As shown in Fig. 6(b, c), printed cotton fabric heats up faster than the cotton fabric because the nano-ZnO possess certain thermal conductivity. Simulating the human skin environment, printed cotton fabric owns a higher heat absorption rate. As shown in Fig. 6a, the temperature change of two curves after 40 s is not obvious, because the two fabric has reached a balance with the surrounding thermal environment. However, printed cotton fabric obtains a higher surface temperature after the balance, which also proves the improvement of the thermal conductivity of the cotton fabric after nano-ZnO finishing. On the other hand, it means that compared with the cotton fabric, printed cotton fabric can take away more heat from the skin through thermal conduction in the same time.
UV Protective Property of Nano-ZnO Cotton Fabric
Nano-ZnO has good ultraviolet resistance, thus nano-ZnO cotton fabric possess certain UV protective property.
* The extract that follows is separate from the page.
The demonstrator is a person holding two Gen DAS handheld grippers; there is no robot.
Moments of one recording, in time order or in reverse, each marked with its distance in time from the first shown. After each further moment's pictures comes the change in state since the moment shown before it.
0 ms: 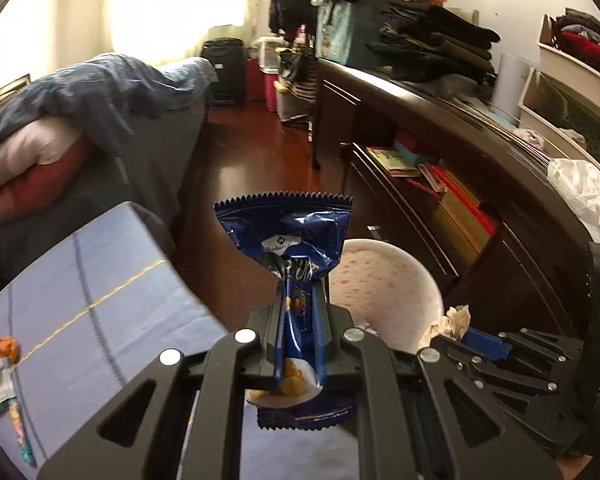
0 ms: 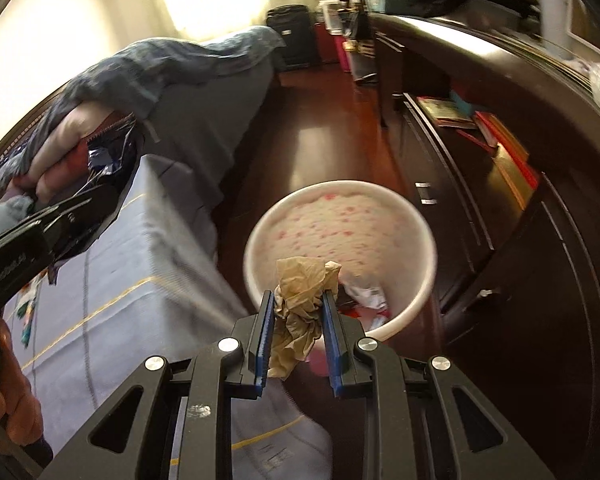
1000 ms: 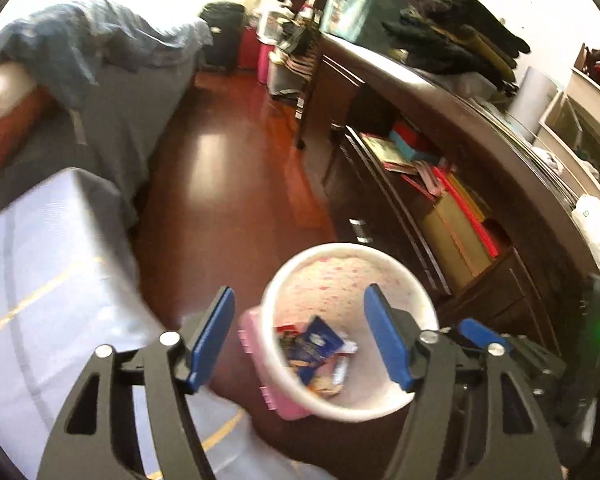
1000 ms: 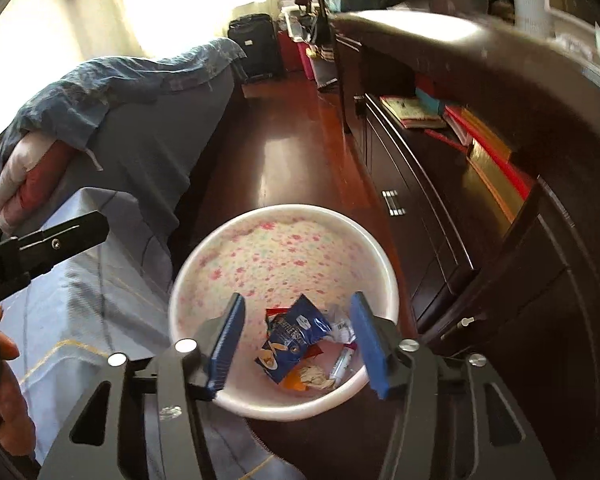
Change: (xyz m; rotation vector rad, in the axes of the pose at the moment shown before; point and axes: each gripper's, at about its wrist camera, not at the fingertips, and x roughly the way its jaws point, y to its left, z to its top) left arm 0.072 0.021 0.013 -0.129 0.074 -0.075; right arm 0.042 -0.039 0.026 0.055 -0.048 -0.086
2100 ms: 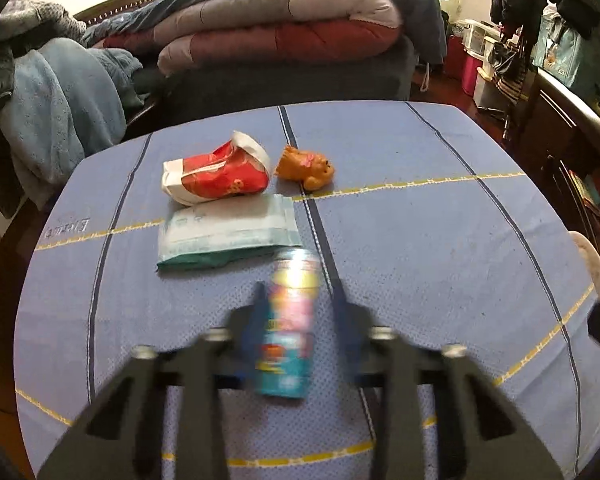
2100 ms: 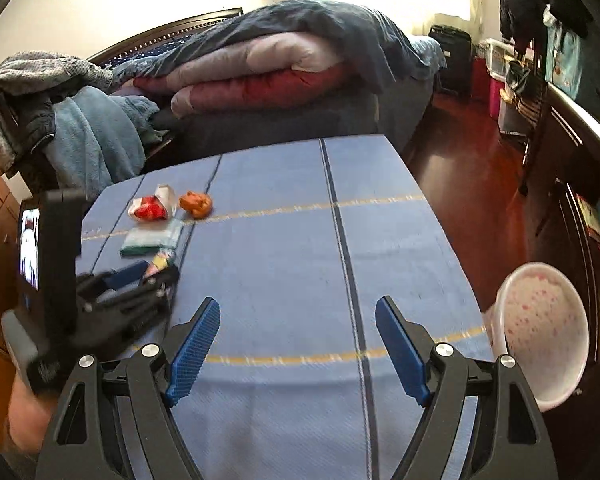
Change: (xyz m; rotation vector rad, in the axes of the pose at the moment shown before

Through UV resistance test of nano-ZnO fabric, the UPF (ultraviolet protection factor value), UVA (sunlight ultraviolet radiation with wavelength of 315 nm-400 nm) and UVB (sunlight ultraviolet radiation with wavelength of 280 nm-315 nm) transmittance are analyzed (Fig. 7). The results show that the UV transmittance of cotton fabric is higher, which indicates that the cotton fabric has no UV protective property. As the content of nano-ZnO in dispersion increases gradually, the UV transmittance values of the nano-ZnO cotton fabric decreases correspondingly. When the content of nano-ZnO in dispersion reaches to 20 g/L, the UV protection factor (UPF) values of cotton fabric maintain a certain range of balance, which means the adsorption of cotton fabric and nano-ZnO particles is saturated. In order to avoid unnecessary consumption, the optimal mass concentration of nano-ZnO is 20 g/L. Nano-ZnO has the function of scattering and absorbing ultraviolet rays. When irradiated by ultraviolet rays in sunlight, electrons in the valence band of ZnO are excited, and hole-electron pairing effects will occur. Thus, it has the function of absorbing ultraviolet rays. Compared to the wavelength of ultraviolet light, the particle size of nano-ZnO is very small, so it can scatter ultraviolet light in all directions. This scattering law of ultraviolet light conforms to the Raylieigh light scattering law. Nano-ZnO not only has good thermal conductivity, but also has certain UV protective property, which makes nano-ZnO play an important role in the development of functional textiles.